盒子里是一颗通体漆黑的珠子,拳头大小。
小黑抬爪扒拉一下。
这玩意咋跟它当初还是命珠时很像呢?
青蛋把珠子扒拉到小绿跟前,舔了舔嘴唇。
“快分吧。”
它能感应到,珠子里藏着巨多的灵气,一颗化几颗,它能分到不少。
其他小崽眼巴巴看着小绿。
小绿探出一条根须,搭在珠子上,却没有戳进去,片刻后,又拿了下来。
“这玩意是活的,我不好意思吃。”
啥?
活的?
小崽们面面相觑。
“黑虫子也是活的,你不都吃了?”小黑不理解小绿的行为准则。
小绿自有说法:“妈妈让我吃,我才吃的。”
妈妈没让吃的,吃坏肚子咋办?
小黑看了眼小红。
小红爪子一抬:“我现在就把它拍死,它不就是死的了?”
有道理。
青蛋、小黄猛点头。
“快拍,快拍。
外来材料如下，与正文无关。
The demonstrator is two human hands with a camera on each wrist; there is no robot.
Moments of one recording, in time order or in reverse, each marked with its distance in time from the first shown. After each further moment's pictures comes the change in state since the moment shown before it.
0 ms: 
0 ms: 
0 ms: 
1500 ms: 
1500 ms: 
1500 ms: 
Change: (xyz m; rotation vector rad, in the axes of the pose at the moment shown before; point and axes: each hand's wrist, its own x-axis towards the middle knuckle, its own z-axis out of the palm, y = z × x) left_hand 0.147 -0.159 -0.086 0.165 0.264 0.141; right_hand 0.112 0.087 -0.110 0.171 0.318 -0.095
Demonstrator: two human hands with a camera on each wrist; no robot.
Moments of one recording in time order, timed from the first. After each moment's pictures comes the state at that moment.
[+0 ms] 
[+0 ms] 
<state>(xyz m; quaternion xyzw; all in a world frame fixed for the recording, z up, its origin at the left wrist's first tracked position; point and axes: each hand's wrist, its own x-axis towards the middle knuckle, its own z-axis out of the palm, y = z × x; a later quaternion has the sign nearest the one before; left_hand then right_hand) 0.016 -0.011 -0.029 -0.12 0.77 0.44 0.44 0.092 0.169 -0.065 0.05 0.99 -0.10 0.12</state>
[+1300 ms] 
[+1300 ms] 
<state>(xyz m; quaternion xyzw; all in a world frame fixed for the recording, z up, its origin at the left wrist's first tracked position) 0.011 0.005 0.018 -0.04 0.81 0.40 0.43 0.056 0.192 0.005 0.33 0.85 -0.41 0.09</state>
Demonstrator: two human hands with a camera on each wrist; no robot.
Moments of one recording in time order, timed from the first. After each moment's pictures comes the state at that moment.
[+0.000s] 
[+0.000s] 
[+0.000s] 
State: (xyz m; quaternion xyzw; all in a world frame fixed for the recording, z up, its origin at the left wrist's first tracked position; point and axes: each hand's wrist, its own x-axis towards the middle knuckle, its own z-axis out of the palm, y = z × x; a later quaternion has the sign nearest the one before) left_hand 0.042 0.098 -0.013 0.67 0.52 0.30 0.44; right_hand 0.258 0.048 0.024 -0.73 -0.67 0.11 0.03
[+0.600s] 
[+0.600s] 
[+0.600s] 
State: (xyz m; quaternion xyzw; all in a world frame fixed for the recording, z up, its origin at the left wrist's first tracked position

”
小红啪一爪子落下。
拍了个空。
小绿把黑珠子移走了。
“你干啥?”
小红十分不满。
小绿坚持,活的东西,妈妈允许了才能吃。
众小崽吵吵嚷嚷半天,谁也说服不了谁。
最后带着黑珠子,骂着小绿,回25栋找小白求允许。
二楼,陈白卧室。
再次进不去门。
上次小黑还咣咣撞门。
这次蹲在门口,望着门板,唏嘘嗟叹。
“小绿、青蛋,你俩要有弟弟了。”
青蛋本能不乐意。
再看看小绿。
又有了优越感。
它有妈妈、爸爸、姥姥、姥爷、奶奶、爷爷。
小绿只有妈妈。
眼珠转了转,怂恿小绿:“你去撬门啊,早点儿分完,好早点儿睡觉。”
小绿蹲在珠子后面不搭茬。
它才不傻。妈妈都封门了,肯定是不想被人打扰。贸然闯进去,一准挨打。
小红挤了过来,“要我说,还是拍死吧,那俩人不定得忙活到什么时候。”
说着话,一爪子把黑珠子从小绿跟前扒拉走。
用力有点儿大,黑珠子骨碌碌撞到门上,然后,穿门而过,进去了。
进去了!
小黑、小绿噌地站起身,青蛋、小黄一步蹿到门边。
小红比谁都着急,爪子对着门板夸夸一顿挠。
没用。
破不开禁制。
小崽们齐刷刷怒视小红。
小红愣了一秒,撒腿就跑:“我不是故意的,我不是故意的。”
喵——
一群小崽猛追上去。
屋内,忙活得酣畅淋漓的两人,还不知道一颗珠子滚了进来。
珠子也没乱跑,悄无声息滚到床边,静止不动,静待时机。
某一时刻,倏地化作一道流光,没入陈白腹部。
与此同时,一道白光在陈白头脑内炸开,耳边除了男人粗重的喘息声,再无其他。
下一刻,陈白猛地推开身上的男人,盘膝而坐,双手布阵,探查体内。
岑松廷从欢愉中回过神来,一见陈白的动作,便知道有事发生。
他抓过被子,裹在陈白身上,没出声询问,默默下床穿好衣服,站在床边守护。
一幅山水画自陈白体内溢出,化作一个白色光圈,套在陈白头顶,自上而下梳理。
到了腹部,顿住。
下一秒,一道黑光溢出体外,陈白猛地睁开眼。